# Wireless router with no modem



## Super_Ted (Nov 24, 2009)

Hi All,

I need a wireless router that doesn't have a modem as part of it, however I'm not sure where to look for such a thing or really what I am looking for. Essentially I will be connecting to part of a larger LAN that I want to extend wirelessly.

Any suggestions/any more information you need?

Cheers,

Kenny


----------



## johnwill (Sep 26, 2002)

If you're simply trying to use the router connected directly to a wired network to allow wireless connections, connect it as a WAP. Here's the recipe.



Connecting two (or more) SOHO broadband routers together.
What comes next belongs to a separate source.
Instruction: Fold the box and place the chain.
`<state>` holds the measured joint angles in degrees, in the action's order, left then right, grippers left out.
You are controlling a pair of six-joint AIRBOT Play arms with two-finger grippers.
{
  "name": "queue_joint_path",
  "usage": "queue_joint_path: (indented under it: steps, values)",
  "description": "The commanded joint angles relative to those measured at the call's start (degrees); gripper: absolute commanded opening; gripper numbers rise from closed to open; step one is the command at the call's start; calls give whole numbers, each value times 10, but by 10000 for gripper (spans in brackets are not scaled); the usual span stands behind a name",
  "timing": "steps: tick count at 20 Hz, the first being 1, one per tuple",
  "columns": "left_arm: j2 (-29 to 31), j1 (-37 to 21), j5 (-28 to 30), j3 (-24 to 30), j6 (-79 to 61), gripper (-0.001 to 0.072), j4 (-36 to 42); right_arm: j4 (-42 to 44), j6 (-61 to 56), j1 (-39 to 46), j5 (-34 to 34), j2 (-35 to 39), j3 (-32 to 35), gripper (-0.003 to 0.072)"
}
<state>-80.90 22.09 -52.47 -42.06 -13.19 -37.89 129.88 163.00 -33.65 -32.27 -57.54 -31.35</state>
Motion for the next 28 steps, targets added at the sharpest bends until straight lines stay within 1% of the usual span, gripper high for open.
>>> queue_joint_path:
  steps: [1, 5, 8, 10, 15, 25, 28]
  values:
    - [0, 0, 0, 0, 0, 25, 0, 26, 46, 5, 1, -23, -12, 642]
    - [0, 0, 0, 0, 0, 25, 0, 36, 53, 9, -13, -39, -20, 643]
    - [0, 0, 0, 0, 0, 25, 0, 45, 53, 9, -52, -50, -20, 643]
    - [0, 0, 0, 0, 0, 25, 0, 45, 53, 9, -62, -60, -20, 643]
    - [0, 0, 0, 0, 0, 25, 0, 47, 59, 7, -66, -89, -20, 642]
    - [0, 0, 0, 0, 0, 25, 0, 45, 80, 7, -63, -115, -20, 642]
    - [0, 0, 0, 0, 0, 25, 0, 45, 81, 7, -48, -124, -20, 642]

*Note:* _The "primary" router can be an actual router, a software gateway like Microsoft Internet Connection Sharing, or a server connection that has the capability to supply more than one IP address using DHCP server capability. No changes are made to the primary "router" configuration._

Configure the IP address of the secondary router(s) to be in the same subnet as the primary router, but out of the range of the DHCP server in the primary router. For instance DHCP server addresses 192.168.0.2 through 192.168.0.100, I'd assign the secondary router 192.168.0.254 as it's IP address, 192.168.0.253 for another router, etc.
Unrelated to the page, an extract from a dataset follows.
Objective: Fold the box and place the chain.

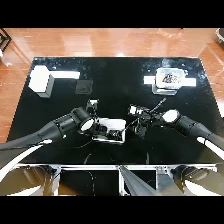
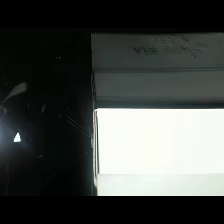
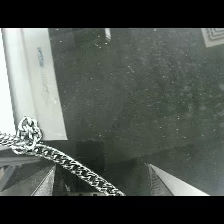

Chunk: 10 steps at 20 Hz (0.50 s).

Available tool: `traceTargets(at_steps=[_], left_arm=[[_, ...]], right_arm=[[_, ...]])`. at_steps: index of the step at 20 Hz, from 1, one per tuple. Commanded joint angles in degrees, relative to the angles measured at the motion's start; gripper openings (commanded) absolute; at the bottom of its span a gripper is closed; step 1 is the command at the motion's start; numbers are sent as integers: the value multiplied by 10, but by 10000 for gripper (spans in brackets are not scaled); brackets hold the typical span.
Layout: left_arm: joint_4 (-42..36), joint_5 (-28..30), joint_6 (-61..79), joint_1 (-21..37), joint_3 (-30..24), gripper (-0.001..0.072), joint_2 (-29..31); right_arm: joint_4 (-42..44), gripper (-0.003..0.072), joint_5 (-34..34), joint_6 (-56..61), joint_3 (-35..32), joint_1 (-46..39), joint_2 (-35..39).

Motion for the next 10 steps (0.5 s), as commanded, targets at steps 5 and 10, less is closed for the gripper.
traceTargets(at_steps=[5,10], left_arm=[[0,0,0,0,0,25,0],[0,0,0,0,0,25,0]], right_arm=[[17,293,-2,3,0,0,0],[16,21,-2,3,0,0,0]])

_*Note: Do this first, as you will have to reboot the computer to connect to the router again for the remaining changes.*_

Disable the DHCP server in the secondary router.

Setup the wireless section just the way you would if it was the primary router, channels, encryption, etc.

Connect from the primary router's LAN port to one of the LAN ports on the secondary router. If there is no uplink port and neither of the routers have auto-sensing ports, use a cross-over cable. Leave the WAN port unconnected!

This procedure bypasses the routing function (NAT layer) and configures the router as a switch (or wireless access point for wireless routers).

For reference, here's a link to a Typical example config using a Netgear router


----------



## Super_Ted (Nov 24, 2009)

Thanks for that, excellent!


----------